§ Instructions for the task: Do any lines in the data below contain "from"? If so, copy every one of them.

(Records Opens)

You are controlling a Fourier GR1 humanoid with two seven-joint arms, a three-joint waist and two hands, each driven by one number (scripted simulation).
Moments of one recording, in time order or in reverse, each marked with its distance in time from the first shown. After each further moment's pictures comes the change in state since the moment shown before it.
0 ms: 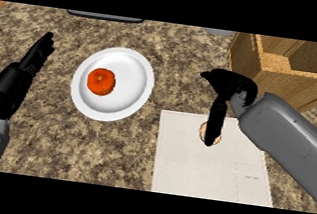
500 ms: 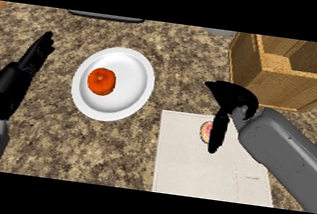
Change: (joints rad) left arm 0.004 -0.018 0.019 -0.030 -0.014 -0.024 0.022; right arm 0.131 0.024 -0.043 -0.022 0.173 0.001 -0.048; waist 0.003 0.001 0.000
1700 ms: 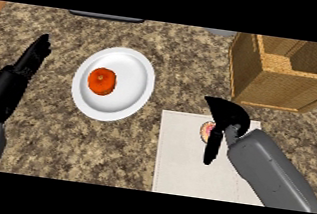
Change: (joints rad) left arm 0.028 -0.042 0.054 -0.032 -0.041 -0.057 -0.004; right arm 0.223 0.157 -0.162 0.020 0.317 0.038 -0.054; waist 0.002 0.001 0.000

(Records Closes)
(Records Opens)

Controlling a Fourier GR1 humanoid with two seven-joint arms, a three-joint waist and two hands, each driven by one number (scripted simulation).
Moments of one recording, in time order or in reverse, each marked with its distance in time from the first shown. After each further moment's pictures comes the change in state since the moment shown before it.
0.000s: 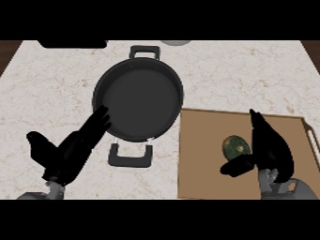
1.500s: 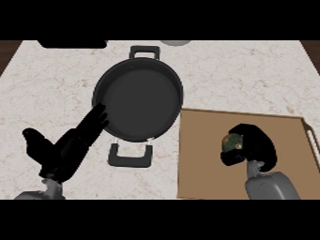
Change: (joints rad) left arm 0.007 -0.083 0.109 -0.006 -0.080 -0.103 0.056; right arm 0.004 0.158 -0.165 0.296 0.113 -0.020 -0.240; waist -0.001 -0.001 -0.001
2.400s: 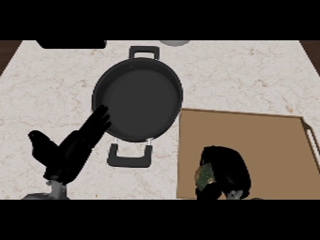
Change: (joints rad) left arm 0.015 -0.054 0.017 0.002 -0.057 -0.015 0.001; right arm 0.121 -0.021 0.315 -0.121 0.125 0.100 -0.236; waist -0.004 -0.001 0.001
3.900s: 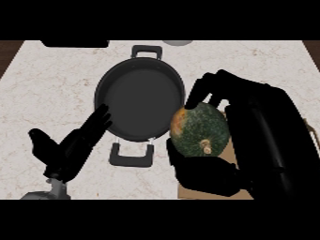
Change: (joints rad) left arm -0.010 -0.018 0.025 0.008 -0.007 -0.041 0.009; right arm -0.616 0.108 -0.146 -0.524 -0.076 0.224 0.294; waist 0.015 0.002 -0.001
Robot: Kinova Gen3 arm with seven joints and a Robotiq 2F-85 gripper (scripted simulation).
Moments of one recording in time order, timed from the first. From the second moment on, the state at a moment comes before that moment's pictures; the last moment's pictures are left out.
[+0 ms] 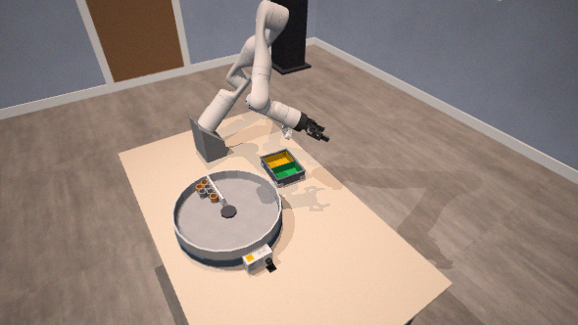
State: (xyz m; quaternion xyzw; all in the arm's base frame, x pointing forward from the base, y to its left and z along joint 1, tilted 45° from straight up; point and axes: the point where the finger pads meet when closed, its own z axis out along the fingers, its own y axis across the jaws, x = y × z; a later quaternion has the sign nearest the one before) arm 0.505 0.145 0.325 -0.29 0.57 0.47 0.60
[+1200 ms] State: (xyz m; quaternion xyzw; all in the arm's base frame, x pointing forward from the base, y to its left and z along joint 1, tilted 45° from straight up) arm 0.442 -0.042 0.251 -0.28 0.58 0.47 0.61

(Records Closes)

§ Finished task:
Moments of one recording, in time order or in reverse, each marked with its distance in time from the first shown. After each further moment's pictures comes the change in state since the moment shown before it.
Moments of one recording, in time order or in reverse, each marked with its distance in time from the first shown. After each further moment's pictures comes the change in state since the moment shown before it.
Moments of one recording in time order, timed from the first. From the second moment on, the state at a moment comes before that moment's pictures; the last moment's pictures are left out.
State: (xyz m; quaternion xyzw; all in the arm's base frame, x pointing forward from the base, y to its left and z along joint 1, tilted 45° from straight up; point and axes: the point where the finger pads meet when closed, its own z axis out along the fingers, its own y axis across the jaws, x = y × z; a later quaternion has the sign nearest the one before) arm 0.505 0.145 0.325 -0.29 0.57 0.47 0.60
[+1200 ms] State: (xyz m; quaternion xyzw; all in the arm's base frame, x pointing forward from the base, y to its left and z along joint 1, tilted 45° from straight up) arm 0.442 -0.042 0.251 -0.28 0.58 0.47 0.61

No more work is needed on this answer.